**RECORDS SHOWN**
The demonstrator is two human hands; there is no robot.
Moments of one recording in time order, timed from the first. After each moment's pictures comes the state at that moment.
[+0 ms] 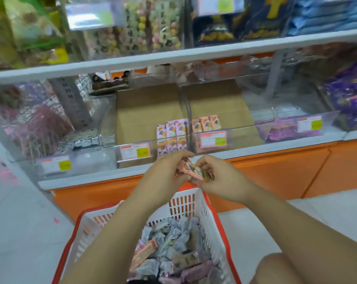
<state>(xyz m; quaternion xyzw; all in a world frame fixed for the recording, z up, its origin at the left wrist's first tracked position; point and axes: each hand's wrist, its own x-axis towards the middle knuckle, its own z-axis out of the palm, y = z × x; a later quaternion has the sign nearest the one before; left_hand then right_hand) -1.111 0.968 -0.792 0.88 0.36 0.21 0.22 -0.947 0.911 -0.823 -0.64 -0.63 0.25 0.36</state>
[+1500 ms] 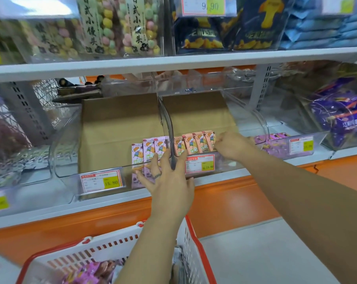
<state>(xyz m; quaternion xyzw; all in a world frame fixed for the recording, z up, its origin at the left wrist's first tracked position) -1.014 1.013 -0.827 0.82 0.53 0.20 0.07 -0.833 1.026 -0.781 -0.88 -0.45 0.12 0.13</state>
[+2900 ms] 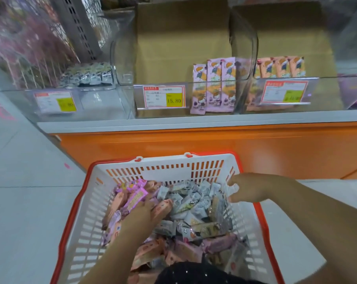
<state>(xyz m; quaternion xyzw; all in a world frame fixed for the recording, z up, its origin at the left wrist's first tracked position) -1.240 0.989 -1.036 0.74 0.60 -0.12 0.28 -0.962 0.964 -0.927 -0.68 -0.59 0.39 -0.19</state>
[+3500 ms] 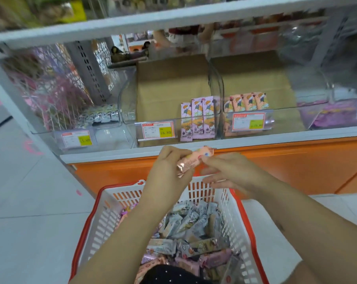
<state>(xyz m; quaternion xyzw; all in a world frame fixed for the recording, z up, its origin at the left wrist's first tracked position) -1.151 0.981 -0.847 0.82 0.41 0.34 0.21 -0.984 0.942 -0.835 -0.63 -0.41 0.53 0.39</state>
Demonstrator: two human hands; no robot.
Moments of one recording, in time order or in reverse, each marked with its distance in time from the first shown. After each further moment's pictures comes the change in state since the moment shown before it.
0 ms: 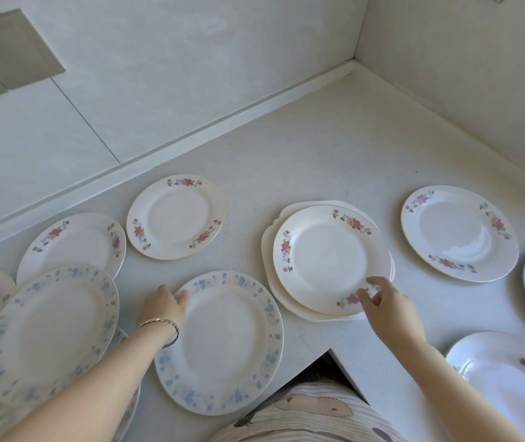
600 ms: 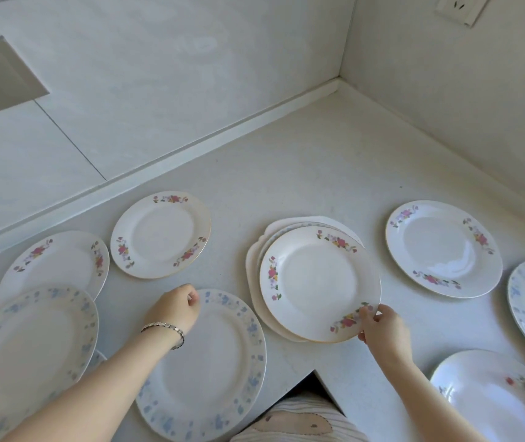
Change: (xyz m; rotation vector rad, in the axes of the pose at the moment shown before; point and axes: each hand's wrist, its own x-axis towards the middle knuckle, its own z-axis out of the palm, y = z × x) left_hand -0.015 0.052 -0.010 -0.070 0.020 0.264; right_hand 0.023 0.028 0.007 0.294 0.107 0.214
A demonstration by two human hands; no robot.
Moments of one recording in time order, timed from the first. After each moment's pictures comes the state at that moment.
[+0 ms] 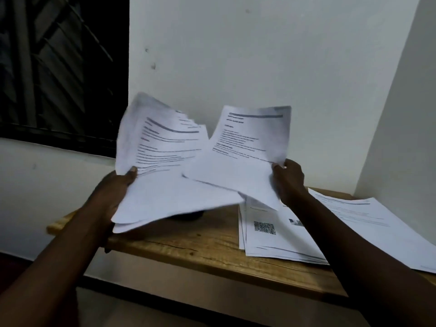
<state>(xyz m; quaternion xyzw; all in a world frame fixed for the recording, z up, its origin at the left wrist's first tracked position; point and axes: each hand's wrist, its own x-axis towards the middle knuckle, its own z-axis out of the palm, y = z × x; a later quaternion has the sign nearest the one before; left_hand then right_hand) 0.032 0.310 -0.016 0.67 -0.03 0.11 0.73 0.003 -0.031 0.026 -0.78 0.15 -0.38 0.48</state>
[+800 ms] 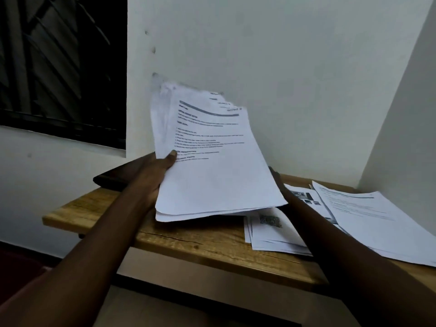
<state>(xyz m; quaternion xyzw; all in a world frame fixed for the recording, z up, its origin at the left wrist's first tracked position) 0.033 0.249 -0.004 0.52 -0.09 -0.01 0.85 0.016 -0.018 -0.009 -0.83 0.02 -0.17 0.52</state>
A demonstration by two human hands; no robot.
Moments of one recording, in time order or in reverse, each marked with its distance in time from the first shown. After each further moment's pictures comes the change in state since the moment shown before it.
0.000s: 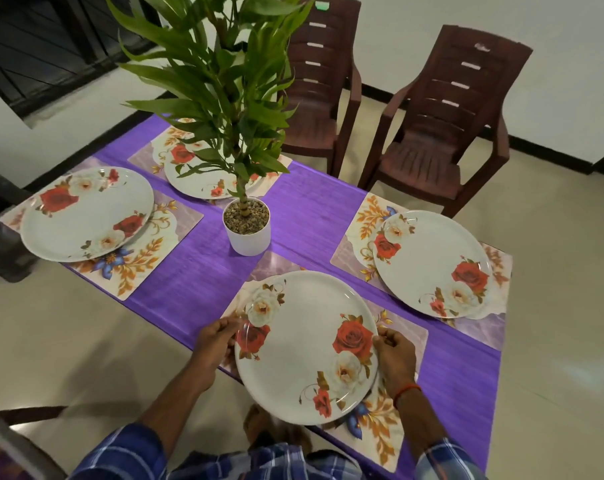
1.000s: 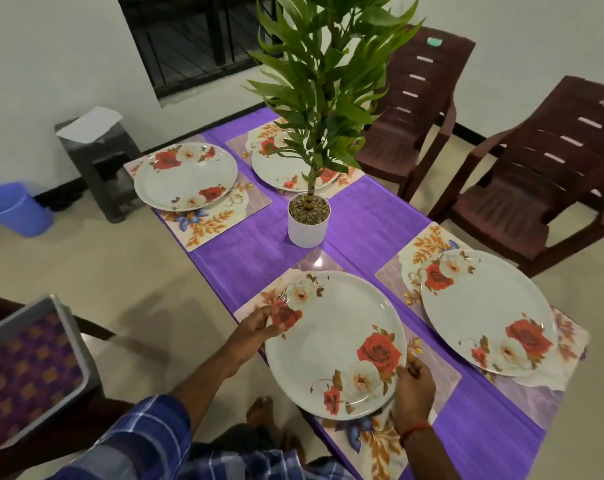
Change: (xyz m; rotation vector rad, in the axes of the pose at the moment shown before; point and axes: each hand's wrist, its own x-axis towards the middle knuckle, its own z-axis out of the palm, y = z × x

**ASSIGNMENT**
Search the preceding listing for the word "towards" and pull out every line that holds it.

**WRITTEN RESPONSE**
<state>(xyz m; quaternion xyzw; all in a world frame fixed for the recording, z up, its origin at the left wrist's first tracked position; point and axes: each hand's wrist, its own x-axis towards the middle knuckle, its own z-axis out of the palm, y = z × x; a later quaternion has the sign nearest the one before; left_hand then right_hand) -1.111 0.968 -0.792 0.88 0.36 0.21 0.22 -0.947 0.911 -0.823 -0.64 -0.63 0.25 0.36</state>
Change: (xyz m; rotation vector rad, in the axes of the pose at the moment shown before; point and axes: each hand's wrist, its own x-axis towards the middle knuckle, its own z-axis out of the palm, y = z × x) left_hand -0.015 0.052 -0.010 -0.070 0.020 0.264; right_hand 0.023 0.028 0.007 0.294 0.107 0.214
<state>(xyz m; quaternion xyzw; all in a world frame fixed for the recording, z up, its origin at the left wrist's first tracked position; point and axes: each hand's wrist, its own x-axis towards the middle knuckle, its own z-axis out of the palm, y = z × x; a later quaternion has the sign nearest the one before; left_hand then right_hand) 0.032 0.310 -0.016 0.67 -0.03 0.11 0.73 0.003 -0.031 0.026 -0.78 0.15 -0.38 0.48</state>
Change: (xyz m; rotation vector rad, in the axes of the pose at the moment shown before; point and axes: each hand's wrist, its own x-axis towards the middle knuckle, its own z-axis out of the palm, y = z × x

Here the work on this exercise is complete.